=== Begin Enclosure ===
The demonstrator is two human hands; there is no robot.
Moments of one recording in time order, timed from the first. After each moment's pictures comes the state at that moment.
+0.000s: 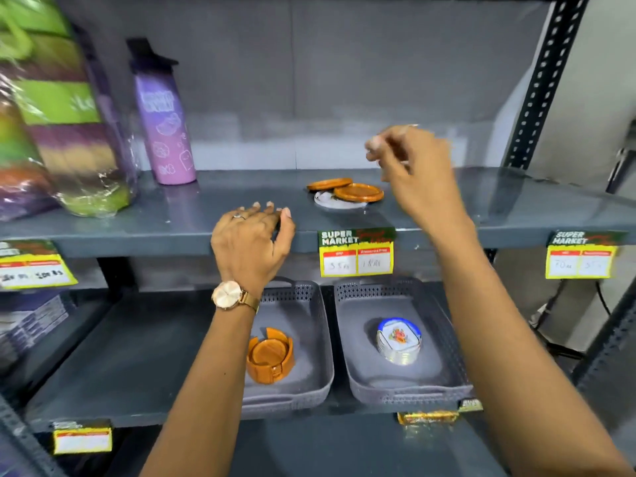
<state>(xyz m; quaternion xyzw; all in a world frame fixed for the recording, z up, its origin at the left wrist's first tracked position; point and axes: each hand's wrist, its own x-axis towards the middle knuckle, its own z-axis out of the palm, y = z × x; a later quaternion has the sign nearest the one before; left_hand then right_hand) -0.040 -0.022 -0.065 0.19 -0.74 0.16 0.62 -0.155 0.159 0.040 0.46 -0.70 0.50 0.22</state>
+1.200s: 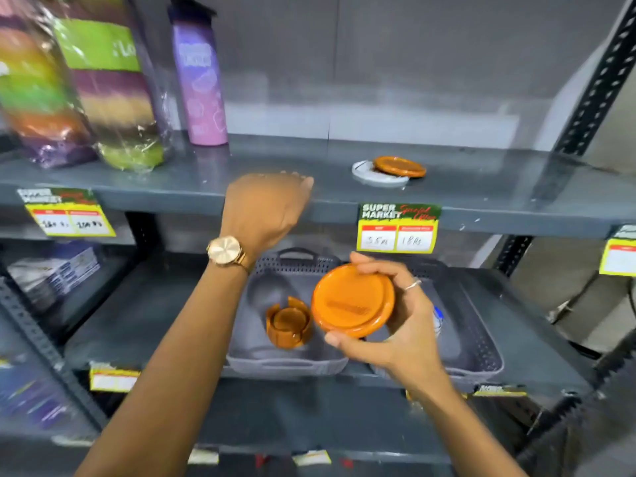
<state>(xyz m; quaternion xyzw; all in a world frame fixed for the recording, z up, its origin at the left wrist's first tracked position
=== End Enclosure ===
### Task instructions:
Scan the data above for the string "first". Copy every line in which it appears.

### Response to the task:
Moments of one recording in time order, timed from the first. After each moment's pictures comes the state at that moment.
<state>(xyz m; quaternion xyzw; all in a world frame fixed for the recording, z up, its origin at the left wrist's first tracked position; point and axes: each hand's wrist, its own x-axis towards the middle knuckle, its own z-axis out of the palm, y = z × x; a later quaternion has the sign nearest the one before; left_hand then right_hand) -0.040 -0.022 -0.065 0.19 -0.74 0.16 0.62 -0.155 0.159 0.040 0.46 -0.70 0.50 0.22</state>
<state>(xyz m; quaternion xyzw; all in a world frame fixed for the recording, z up, its origin at the left wrist's first tracked position

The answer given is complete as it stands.